EXERCISE OBJECTIVE:
Reproduce the first line of the material below and each line after it, exactly, through the line containing "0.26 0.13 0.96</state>", and give nothing more.

EXERCISE MATERIALS:
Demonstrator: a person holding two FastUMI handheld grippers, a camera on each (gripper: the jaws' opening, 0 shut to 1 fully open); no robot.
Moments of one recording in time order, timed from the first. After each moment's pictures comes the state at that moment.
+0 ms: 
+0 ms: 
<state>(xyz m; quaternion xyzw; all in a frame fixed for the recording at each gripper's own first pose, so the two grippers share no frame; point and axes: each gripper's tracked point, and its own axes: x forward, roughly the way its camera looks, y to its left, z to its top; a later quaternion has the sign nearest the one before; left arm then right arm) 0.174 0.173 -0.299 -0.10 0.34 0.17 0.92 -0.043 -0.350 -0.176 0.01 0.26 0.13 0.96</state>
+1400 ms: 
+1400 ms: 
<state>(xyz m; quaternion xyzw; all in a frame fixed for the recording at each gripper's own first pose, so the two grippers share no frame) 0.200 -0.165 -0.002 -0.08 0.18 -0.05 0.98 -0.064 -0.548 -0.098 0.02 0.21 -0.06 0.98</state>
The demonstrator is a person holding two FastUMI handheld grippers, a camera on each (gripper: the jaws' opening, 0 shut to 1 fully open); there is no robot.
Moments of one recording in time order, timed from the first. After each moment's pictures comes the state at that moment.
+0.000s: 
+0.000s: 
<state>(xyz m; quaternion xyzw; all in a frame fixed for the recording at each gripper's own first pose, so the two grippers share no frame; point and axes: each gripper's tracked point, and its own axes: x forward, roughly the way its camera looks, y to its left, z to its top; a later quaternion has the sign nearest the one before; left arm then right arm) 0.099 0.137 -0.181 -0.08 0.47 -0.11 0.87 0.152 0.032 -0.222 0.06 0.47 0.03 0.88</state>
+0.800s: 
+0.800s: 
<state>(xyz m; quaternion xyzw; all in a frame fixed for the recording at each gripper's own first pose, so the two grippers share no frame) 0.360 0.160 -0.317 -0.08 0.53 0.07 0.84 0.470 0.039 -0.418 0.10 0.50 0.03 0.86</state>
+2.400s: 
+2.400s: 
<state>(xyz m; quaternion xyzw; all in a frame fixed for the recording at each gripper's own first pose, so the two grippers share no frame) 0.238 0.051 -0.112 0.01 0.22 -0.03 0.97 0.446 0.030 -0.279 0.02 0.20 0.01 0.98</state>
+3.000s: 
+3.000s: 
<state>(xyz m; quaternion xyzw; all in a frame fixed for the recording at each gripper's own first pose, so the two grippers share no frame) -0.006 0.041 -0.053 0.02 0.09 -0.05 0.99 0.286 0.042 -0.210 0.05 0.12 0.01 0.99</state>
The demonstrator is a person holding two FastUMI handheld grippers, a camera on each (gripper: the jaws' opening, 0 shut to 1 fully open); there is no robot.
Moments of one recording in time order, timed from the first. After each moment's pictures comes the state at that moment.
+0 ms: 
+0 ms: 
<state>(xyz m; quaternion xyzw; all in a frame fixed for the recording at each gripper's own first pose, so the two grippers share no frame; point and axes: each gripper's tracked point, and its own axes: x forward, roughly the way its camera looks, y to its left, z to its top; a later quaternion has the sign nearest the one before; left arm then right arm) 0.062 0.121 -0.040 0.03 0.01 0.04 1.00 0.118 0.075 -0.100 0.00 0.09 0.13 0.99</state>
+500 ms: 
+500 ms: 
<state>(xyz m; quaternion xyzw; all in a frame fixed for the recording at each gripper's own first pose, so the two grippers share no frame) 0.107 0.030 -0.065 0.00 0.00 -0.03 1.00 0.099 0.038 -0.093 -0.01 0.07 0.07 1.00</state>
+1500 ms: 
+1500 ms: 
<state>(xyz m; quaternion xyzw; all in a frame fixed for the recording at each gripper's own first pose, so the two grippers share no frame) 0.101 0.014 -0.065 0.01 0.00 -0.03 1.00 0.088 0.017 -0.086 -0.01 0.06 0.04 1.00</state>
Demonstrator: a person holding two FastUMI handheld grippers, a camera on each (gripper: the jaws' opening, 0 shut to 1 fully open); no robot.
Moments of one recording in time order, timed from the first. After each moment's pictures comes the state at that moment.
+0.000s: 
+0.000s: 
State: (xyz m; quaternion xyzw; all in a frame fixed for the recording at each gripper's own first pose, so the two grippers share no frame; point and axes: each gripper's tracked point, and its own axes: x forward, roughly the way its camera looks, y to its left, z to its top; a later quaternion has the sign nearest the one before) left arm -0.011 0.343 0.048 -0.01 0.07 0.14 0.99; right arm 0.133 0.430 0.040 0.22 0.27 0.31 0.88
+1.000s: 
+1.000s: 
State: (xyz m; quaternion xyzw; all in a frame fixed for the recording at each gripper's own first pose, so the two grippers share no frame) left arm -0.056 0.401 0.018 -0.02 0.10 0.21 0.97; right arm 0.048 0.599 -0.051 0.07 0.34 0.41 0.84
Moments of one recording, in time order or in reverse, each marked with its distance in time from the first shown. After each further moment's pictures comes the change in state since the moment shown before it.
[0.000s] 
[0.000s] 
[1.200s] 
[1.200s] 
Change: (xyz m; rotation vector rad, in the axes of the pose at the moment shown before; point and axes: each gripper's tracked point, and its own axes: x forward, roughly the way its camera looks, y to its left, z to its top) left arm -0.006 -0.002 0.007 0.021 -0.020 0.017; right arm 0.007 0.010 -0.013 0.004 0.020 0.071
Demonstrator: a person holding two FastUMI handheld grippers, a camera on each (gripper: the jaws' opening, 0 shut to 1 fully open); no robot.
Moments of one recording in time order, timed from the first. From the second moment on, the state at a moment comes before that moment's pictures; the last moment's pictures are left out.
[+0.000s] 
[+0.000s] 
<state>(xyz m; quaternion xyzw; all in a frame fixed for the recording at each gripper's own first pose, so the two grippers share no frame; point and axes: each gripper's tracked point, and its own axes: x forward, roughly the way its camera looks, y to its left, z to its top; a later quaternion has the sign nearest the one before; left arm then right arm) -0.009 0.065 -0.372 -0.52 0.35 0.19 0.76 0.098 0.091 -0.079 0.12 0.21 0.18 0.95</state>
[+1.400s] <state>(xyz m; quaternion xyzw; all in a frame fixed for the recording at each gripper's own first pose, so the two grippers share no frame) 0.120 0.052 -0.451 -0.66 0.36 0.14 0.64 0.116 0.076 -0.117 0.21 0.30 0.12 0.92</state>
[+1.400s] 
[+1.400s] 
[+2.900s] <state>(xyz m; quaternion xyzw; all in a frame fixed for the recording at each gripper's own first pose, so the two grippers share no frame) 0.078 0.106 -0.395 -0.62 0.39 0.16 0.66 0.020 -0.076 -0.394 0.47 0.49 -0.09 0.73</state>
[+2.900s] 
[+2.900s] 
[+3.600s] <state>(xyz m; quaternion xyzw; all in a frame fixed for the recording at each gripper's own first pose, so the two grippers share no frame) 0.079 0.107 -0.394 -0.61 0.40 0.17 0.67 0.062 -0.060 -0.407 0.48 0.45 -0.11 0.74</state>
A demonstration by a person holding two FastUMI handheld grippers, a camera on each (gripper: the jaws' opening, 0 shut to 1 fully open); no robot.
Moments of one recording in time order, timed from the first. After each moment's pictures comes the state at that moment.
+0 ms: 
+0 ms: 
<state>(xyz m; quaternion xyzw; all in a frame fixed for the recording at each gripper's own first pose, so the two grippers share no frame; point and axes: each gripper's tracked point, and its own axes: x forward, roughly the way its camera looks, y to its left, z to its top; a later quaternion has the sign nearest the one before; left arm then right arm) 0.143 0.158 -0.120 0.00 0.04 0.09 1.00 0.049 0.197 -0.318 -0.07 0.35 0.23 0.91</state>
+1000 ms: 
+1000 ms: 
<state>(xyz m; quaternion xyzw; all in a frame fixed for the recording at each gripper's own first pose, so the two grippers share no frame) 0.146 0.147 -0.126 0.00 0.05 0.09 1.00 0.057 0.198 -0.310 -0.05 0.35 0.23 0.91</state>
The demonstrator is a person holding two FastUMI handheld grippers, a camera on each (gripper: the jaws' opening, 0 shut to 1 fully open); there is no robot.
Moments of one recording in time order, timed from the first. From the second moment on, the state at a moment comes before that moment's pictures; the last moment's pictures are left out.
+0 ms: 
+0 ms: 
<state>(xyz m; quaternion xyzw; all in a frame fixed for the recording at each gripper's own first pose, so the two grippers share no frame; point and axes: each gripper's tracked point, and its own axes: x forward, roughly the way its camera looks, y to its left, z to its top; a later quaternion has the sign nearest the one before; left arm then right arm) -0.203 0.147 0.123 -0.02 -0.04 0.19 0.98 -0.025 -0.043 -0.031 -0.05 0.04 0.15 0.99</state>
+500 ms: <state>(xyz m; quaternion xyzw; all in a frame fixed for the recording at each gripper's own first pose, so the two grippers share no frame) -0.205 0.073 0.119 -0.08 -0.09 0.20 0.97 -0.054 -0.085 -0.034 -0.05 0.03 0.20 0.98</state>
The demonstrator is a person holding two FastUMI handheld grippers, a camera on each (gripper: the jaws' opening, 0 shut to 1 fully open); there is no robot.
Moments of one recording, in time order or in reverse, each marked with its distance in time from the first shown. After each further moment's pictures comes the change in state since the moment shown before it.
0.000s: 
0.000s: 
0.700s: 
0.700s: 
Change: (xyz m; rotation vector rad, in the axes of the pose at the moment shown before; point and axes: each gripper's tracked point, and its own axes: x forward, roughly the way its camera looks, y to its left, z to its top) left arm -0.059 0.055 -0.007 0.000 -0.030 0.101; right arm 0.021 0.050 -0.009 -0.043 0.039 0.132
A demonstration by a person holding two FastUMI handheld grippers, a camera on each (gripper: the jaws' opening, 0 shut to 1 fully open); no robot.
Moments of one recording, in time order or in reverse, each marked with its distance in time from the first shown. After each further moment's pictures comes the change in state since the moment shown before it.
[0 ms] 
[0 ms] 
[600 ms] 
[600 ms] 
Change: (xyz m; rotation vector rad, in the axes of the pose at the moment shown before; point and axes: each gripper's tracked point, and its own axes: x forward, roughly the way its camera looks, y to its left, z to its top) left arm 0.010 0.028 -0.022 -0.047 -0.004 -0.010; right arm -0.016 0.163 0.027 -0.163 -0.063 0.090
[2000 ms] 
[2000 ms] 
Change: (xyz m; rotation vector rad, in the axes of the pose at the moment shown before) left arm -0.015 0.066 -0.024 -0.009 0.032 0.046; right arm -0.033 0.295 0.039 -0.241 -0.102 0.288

TASK OUTPUT:
Demonstrator: a person holding two FastUMI handheld grippers, a camera on each (gripper: the jaws' opening, 0 shut to 1 fully open); no robot.
Moments of one recording in time order, timed from the first. After each moment's pictures comes the state at that moment.
+0 ms: 
+0 ms: 
<state>(xyz m; quaternion xyzw; all in a frame fixed for the recording at each gripper's own first pose, so the two grippers share no frame; point and axes: each gripper's tracked point, and its own axes: x forward, roughly the way its camera looks, y to its left, z to its top; a later quaternion has the sign nearest the one before; left arm then right arm) 0.174 0.173 -0.299 -0.10 0.34 0.17 0.92 -0.043 -0.350 -0.176 0.01 0.26 0.13 0.96</state>

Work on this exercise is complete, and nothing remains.